2. The grasping mechanism for an educational robot according to claim 1, wherein The movable clamping plate and the fixed clamping plate are located on the side away from the clamping motor and serve as connecting ends. Each connecting end is provided with a protruding guide block. There are multiple guide blocks that are spaced apart from each other. A connecting plate is provided on the outer side of the connecting end. The end of the connecting plate facing the guide block is provided with a guide groove that is adapted to the guide block. The connecting plate slides into the guide block through the guide groove to achieve connection with the guide block. An installation space is formed between adjacent connecting plates.

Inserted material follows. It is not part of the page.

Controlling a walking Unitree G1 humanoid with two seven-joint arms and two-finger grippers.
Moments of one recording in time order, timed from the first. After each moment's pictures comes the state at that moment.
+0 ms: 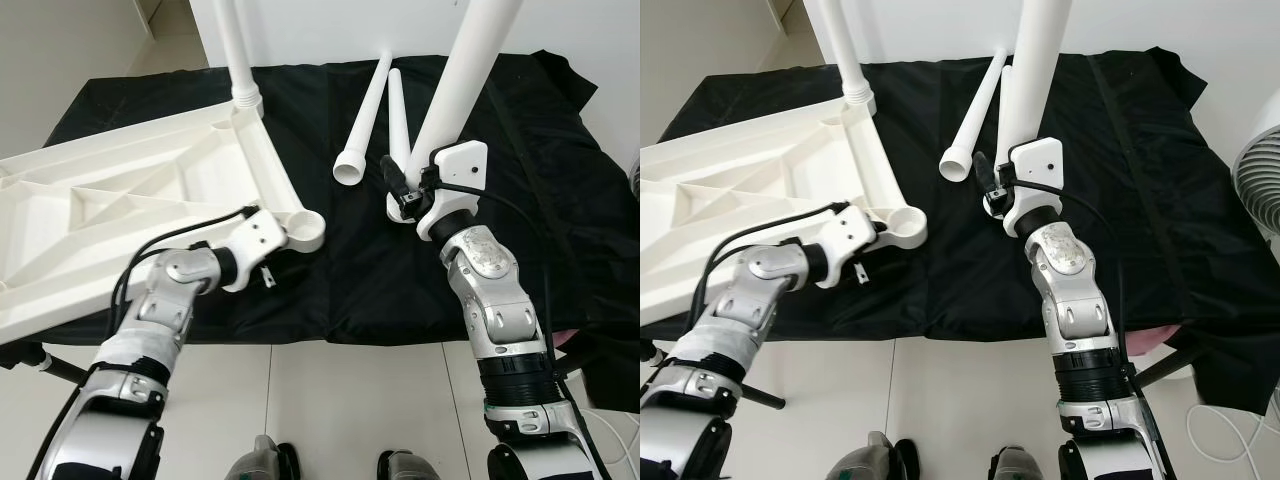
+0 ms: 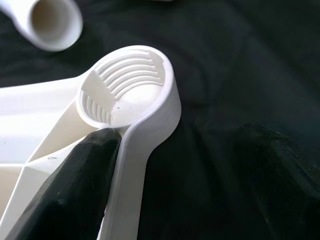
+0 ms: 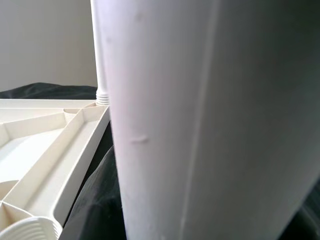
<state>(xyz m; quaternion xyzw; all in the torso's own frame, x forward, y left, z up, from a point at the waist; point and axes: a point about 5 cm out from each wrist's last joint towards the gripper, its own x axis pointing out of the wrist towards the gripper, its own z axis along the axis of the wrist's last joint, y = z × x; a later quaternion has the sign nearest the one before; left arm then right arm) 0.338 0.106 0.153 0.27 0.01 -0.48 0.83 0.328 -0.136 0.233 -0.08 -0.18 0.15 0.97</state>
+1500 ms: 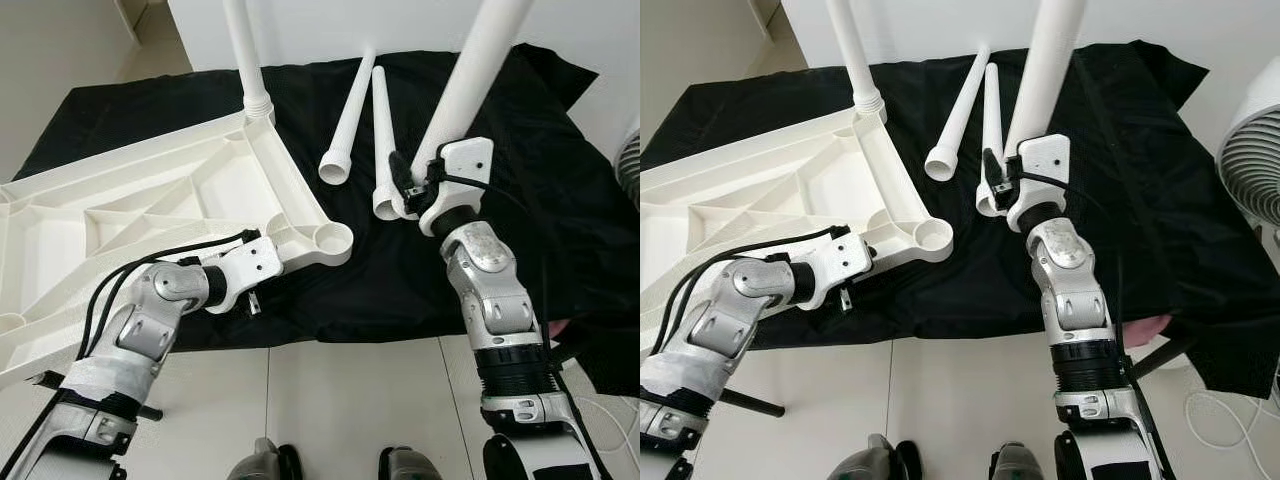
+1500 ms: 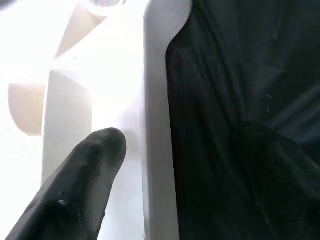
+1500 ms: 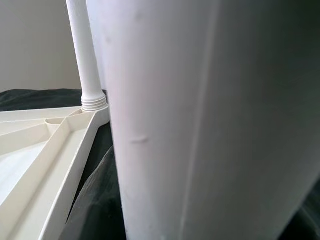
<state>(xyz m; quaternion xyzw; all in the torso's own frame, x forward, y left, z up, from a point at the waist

3. The grasping mechanism for educational robots according to claim 2, wherein The outer end of the guide block is provided with a first threaded hole, and the connecting plate is provided with a second threaded hole that is opposite to the first threaded hole.

4. The grasping mechanism for educational robots according to claim 3, wherein The installation space is provided with a connecting column, and the upper and lower sides of the connecting plate are provided with positioning grooves that are adapted to the connecting column. The end of the connecting column can be inserted into the positioning groove.

5. The grasping mechanism for educational robots according to claim 4, wherein A torsion spring is fitted onto the connecting column, and the torsion spring is located on the upper and lower sides of the support plate.

6. The grasping mechanism for an educational robot according to claim 5, wherein The side walls of both the connecting plate and the support plate are provided with pressure grooves for the end of the torsion spring to be pressed in.

7. The grasping mechanism for an educational robot according to claim 1, characterized in that, The arm module includes a connecting arm and an arm motor. The output end of the arm motor is connected to the connecting arm to drive the connecting arm to rotate.